> [Prompt]:
A single number is the answer: the count of lines below that contain "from".

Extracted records

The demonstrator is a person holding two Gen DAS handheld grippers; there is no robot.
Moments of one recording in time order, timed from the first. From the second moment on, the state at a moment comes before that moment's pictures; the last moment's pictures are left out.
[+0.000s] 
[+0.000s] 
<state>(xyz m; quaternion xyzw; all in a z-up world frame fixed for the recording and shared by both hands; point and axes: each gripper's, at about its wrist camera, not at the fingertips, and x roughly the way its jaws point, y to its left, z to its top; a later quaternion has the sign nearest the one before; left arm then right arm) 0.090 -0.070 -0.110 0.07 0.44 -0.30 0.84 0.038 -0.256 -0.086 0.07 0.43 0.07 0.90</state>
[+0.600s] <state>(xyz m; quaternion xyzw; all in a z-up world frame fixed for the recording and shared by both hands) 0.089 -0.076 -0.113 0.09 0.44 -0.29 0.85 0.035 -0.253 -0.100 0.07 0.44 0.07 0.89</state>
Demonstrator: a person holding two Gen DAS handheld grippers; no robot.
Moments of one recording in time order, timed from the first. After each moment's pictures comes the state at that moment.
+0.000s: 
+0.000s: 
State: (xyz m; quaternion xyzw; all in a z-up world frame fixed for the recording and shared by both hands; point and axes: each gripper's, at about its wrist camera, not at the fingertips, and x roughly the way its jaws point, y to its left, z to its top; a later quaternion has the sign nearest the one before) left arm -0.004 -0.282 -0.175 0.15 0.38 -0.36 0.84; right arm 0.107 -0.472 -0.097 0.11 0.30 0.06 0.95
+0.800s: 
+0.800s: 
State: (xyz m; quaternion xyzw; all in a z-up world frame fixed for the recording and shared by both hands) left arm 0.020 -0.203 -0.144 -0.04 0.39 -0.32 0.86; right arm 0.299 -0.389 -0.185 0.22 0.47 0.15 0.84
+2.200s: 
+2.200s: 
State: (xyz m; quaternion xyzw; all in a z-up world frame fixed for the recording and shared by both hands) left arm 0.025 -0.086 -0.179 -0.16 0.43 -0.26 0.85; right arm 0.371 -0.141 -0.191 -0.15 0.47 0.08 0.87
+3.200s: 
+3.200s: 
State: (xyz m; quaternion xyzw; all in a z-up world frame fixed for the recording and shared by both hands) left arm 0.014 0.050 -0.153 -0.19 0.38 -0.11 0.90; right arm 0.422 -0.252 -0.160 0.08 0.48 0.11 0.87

> [Exercise response]:
2